Problem requirements. The answer must be an exact copy of the records, with no pictures in it.

Data provided.
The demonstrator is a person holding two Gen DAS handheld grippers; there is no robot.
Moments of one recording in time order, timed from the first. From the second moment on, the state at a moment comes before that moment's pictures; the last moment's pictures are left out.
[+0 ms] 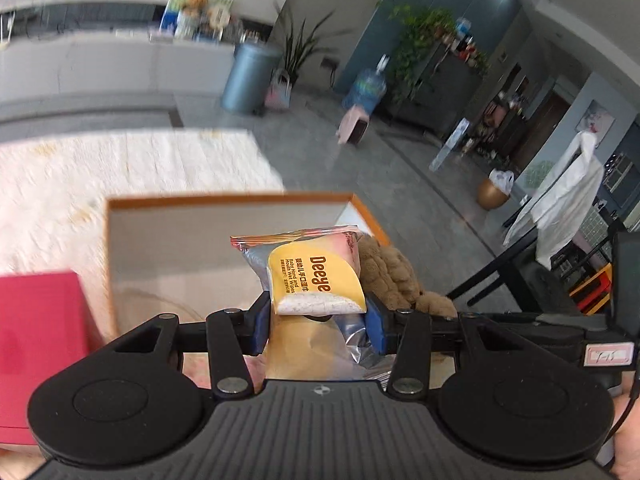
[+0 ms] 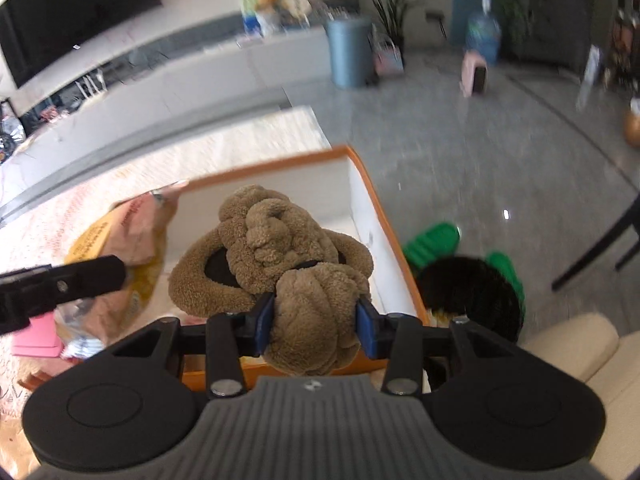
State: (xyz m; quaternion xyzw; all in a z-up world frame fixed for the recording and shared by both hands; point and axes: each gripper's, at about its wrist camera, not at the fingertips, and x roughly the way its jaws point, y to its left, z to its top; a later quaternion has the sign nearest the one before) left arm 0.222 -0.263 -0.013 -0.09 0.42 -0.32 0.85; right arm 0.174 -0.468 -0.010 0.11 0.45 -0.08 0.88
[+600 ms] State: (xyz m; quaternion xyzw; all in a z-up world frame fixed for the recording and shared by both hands) left arm 0.255 -0.303 -0.080 -0.08 0.55 -0.29 0.78; right arm 0.234 -0.483 -0.067 0.07 0.55 -0.05 0.83
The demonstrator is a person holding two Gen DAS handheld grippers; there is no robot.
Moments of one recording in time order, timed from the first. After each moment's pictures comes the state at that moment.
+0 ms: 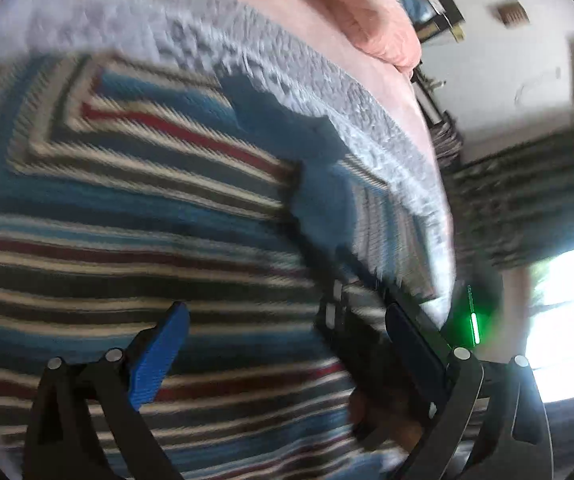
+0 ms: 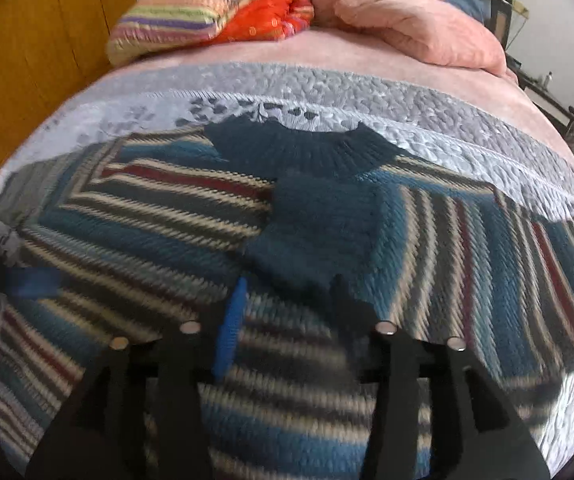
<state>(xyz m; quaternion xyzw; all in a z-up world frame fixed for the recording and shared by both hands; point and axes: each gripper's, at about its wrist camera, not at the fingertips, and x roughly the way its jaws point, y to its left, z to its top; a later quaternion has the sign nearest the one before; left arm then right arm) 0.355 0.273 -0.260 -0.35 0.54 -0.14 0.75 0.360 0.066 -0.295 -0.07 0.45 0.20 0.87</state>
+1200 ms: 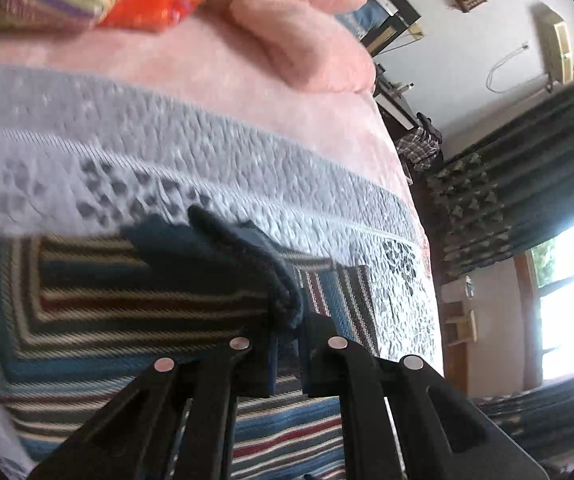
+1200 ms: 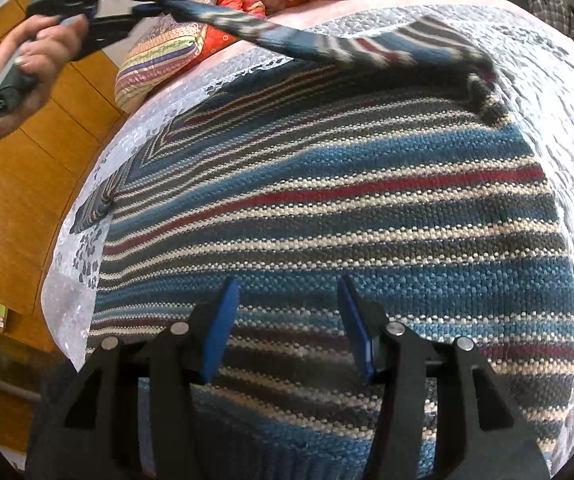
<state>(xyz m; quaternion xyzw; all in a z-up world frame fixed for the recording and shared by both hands) 0.451 0.256 -0.127 -0.25 0.49 -0.16 0.82 0.191 -0.029 -0.298 0.13 0.50 0.21 0.83</state>
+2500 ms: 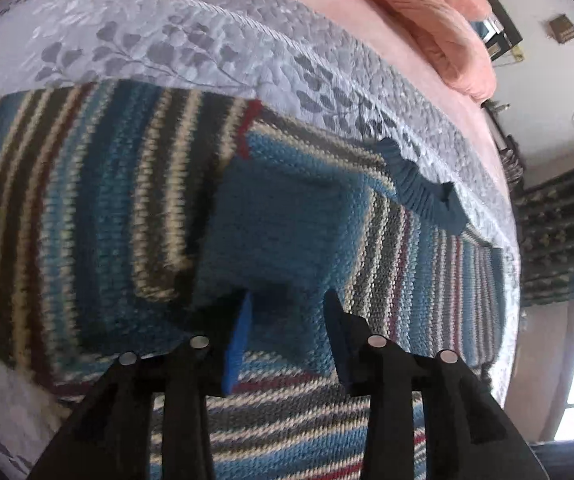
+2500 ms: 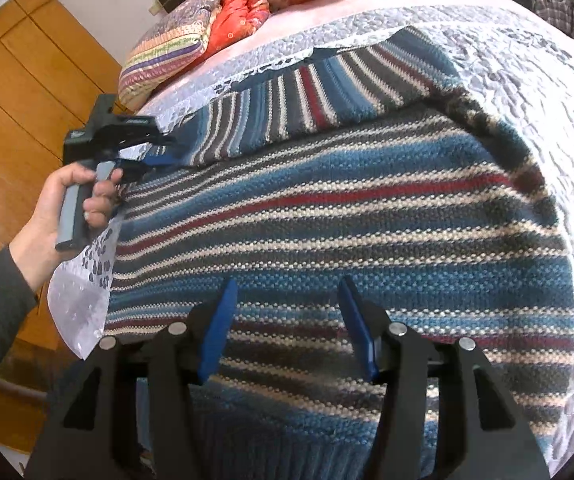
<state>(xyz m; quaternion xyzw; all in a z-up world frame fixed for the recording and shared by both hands) 0.389 0.382 -0.298 -0.29 0.54 -0.02 0.79 0.190 -0.023 -0.279 0.13 0.51 0.21 0.82</state>
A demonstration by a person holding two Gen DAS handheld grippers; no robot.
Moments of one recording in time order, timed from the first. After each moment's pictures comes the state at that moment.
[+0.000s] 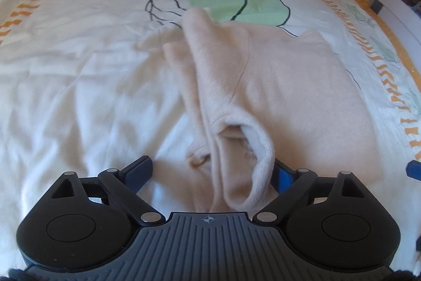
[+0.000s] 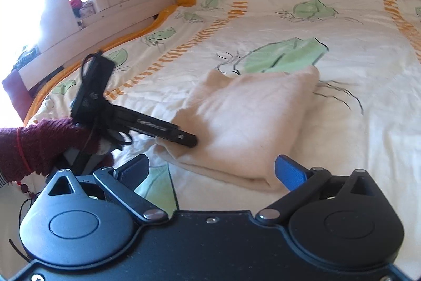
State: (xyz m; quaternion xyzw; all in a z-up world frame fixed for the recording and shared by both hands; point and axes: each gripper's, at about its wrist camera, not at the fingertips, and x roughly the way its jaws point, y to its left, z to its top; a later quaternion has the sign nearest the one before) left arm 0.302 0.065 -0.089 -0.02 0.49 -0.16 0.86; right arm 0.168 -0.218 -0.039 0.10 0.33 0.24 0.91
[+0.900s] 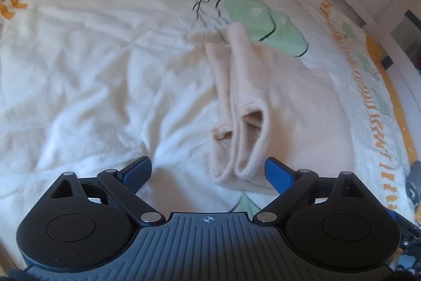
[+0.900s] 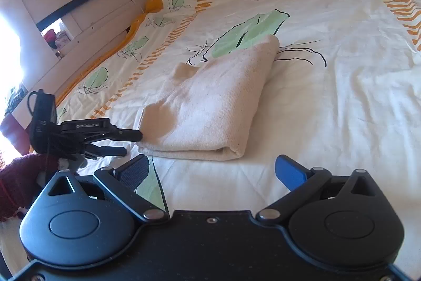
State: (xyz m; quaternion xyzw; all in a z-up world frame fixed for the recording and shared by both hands) left arm 0.265 0.106 -0.067 -0.16 0.47 -0.12 0.86; right arm 0.168 -0.261 -0.060 0.20 0.35 0.21 0.89
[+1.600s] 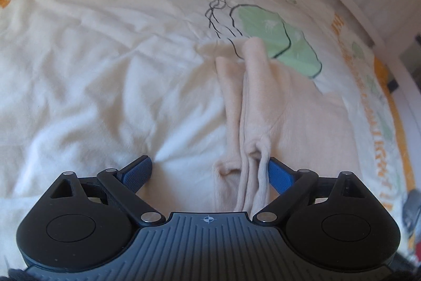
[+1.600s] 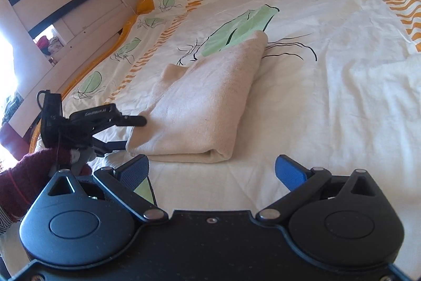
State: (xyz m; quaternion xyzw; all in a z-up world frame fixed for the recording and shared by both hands) left arm 0.299 0.109 -0.090 -0.18 0.48 -0.10 0.85; right arm 0.178 -0.270 -0.066 0.21 0.37 0.20 0.88
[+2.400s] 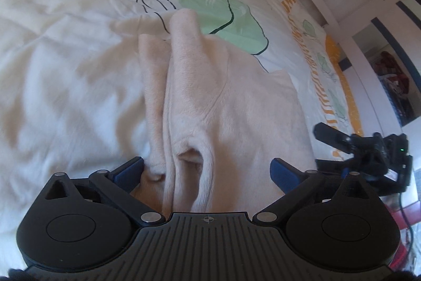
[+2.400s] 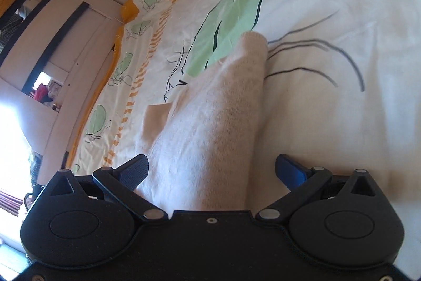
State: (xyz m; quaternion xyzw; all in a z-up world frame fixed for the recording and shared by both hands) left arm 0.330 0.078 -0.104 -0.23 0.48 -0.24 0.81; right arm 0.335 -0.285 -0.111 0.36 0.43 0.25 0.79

Output for this exercise.
The demonstrator is a person holding two Gen DAS handheld grippers; there is no robot.
Moments of one recording in time order, timed from the first. From the second moment on, the state at a moment comes before that moment's pictures; the last moment's pictures are left out.
[+0 ms] 
[+0 ms] 
State: (xyz m; quaternion xyzw; all in a z-up world frame fixed for the recording and shared by both hands; point and axes: each gripper's, at about its wrist camera, not at the fingertips, and x roughly the way its jaws point, y to its left, z to its top; a later quaternion has the sign nearest the one before) left arm 0.222 -0.263 -0.013 -0.09 0.42 -0.32 0.85; right arm 0.174 -0.468 -0.010 0.11 0.45 -0.08 0.88
[+600 ms] State: (xyz m; quaternion xyzw; all in a z-up world frame fixed for the recording and shared by both hands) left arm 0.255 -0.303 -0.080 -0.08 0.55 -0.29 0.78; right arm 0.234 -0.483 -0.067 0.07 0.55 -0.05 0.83
The demonstrator is a person holding two Gen DAS handheld grippers; there is no robot.
Moments of one recording in time order, timed from the first. After each moment's pictures comes the state at that moment.
+0 ms: 
+0 ms: 
<state>(xyz m; quaternion xyzw; all in a z-up world frame fixed for the recording and shared by both hands; point and axes: each gripper's, at about its wrist camera, not at the fingertips, and x roughly the way its jaws point, y to its left, z to its top; a later quaternion has the sign nearest the one before; left arm then right arm) 0.355 0.273 -0.260 -0.35 0.54 -0.14 0.75 0.360 0.066 -0.295 -0.07 0.45 0.20 0.87</state>
+1200 ms: 
+1200 ms: 
<state>(xyz m; quaternion xyzw; all in a z-up world frame fixed for the recording and shared by both hands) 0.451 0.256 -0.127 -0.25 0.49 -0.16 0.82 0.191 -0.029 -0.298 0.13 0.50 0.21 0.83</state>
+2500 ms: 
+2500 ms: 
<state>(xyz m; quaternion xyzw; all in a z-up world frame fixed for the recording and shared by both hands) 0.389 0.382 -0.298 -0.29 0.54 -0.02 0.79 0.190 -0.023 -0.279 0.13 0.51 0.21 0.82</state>
A demonstration by a person holding two Gen DAS handheld grippers; no robot.
Moments of one recording in time order, timed from the first. After each moment's pictures comes the state at that moment.
[+0.000s] 
[+0.000s] 
State: (xyz m; quaternion xyzw; all in a z-up world frame fixed for the recording and shared by both hands; point and axes: each gripper's, at about its wrist camera, not at the fingertips, and x roughly the way its jaws point, y to its left, z to its top; a later quaternion has the sign nearest the one before) left arm 0.302 0.065 -0.089 -0.02 0.49 -0.16 0.86; right arm 0.168 -0.218 -0.039 0.10 0.33 0.24 0.91
[+0.900s] 
[+0.900s] 
State: (xyz m; quaternion xyzw; all in a z-up world frame fixed for the recording and shared by both hands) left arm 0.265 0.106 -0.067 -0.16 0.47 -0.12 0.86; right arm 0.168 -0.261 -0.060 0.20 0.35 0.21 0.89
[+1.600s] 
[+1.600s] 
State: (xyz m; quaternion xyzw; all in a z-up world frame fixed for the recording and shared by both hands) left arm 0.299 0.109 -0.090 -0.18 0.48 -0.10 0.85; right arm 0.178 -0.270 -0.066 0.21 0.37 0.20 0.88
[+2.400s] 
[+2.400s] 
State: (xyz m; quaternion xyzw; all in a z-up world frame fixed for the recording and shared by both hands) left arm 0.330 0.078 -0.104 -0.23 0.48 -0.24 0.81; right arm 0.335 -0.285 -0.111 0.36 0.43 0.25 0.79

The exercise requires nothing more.